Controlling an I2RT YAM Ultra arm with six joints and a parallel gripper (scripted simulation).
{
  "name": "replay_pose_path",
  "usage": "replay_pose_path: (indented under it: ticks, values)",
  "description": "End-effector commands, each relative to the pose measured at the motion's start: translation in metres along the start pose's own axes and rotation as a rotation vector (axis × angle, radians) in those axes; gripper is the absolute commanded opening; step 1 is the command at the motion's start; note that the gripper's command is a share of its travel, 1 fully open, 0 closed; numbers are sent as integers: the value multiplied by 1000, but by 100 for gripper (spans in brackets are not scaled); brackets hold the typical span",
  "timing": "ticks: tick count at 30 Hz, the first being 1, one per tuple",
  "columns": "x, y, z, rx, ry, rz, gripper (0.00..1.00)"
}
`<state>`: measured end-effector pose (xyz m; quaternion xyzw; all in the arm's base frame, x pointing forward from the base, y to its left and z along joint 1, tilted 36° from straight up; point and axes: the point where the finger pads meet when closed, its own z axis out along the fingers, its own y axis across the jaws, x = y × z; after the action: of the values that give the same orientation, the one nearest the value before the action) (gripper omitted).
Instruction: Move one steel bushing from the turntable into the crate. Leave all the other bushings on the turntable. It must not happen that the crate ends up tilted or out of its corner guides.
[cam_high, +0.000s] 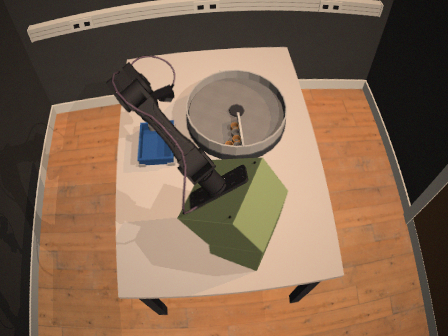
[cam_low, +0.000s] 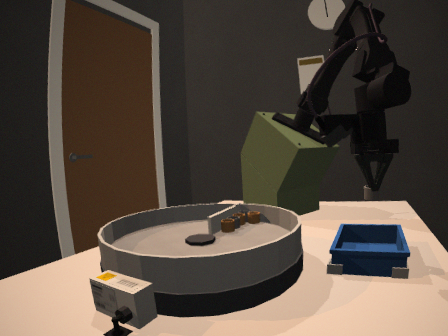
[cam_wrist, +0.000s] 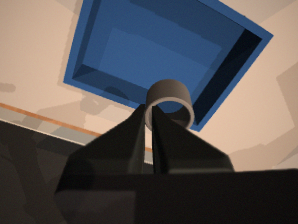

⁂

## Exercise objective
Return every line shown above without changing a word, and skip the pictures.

## Completed task
Controlling an I2RT YAM Ultra arm with six joints and a parallel gripper (scripted simulation).
{
  "name": "replay_pose_path",
  "usage": "replay_pose_path: (indented under it: ticks, values)",
  "description": "End-effector commands, each relative to the pose measured at the motion's start: translation in metres along the start pose's own axes and rotation as a rotation vector (axis × angle, radians) in those axes; gripper is the absolute commanded opening; step 1 is the command at the motion's start; note that the gripper's command is a share of its travel, 1 fully open, 0 closed; numbers are sent as integers: the value multiplied by 1000, but by 100 for gripper (spans in brackets are not scaled); brackets hold the typical span",
  "timing": "ticks: tick count at 30 Hz, the first being 1, one per tuple",
  "columns": "x, y, z, rx, ry, rz, gripper (0.00..1.00)"
}
`<state>`: measured end-effector pose (xyz m; quaternion xyzw; all in the arm's base frame, x pointing forward from the base, y to its left and z along joint 1, tilted 36° from straight up; point and axes: the point where the finger pads meet when closed, its own z axis out along the fingers, its own y axis across the jaws, x = y × z; after the action: of the values that give the same orientation, the one nearest the value before the action) (gripper omitted).
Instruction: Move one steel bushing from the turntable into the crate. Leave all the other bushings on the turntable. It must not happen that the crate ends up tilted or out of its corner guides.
[cam_high, +0.000s] 
[cam_low, +0.000s] 
[cam_wrist, +0.000s] 

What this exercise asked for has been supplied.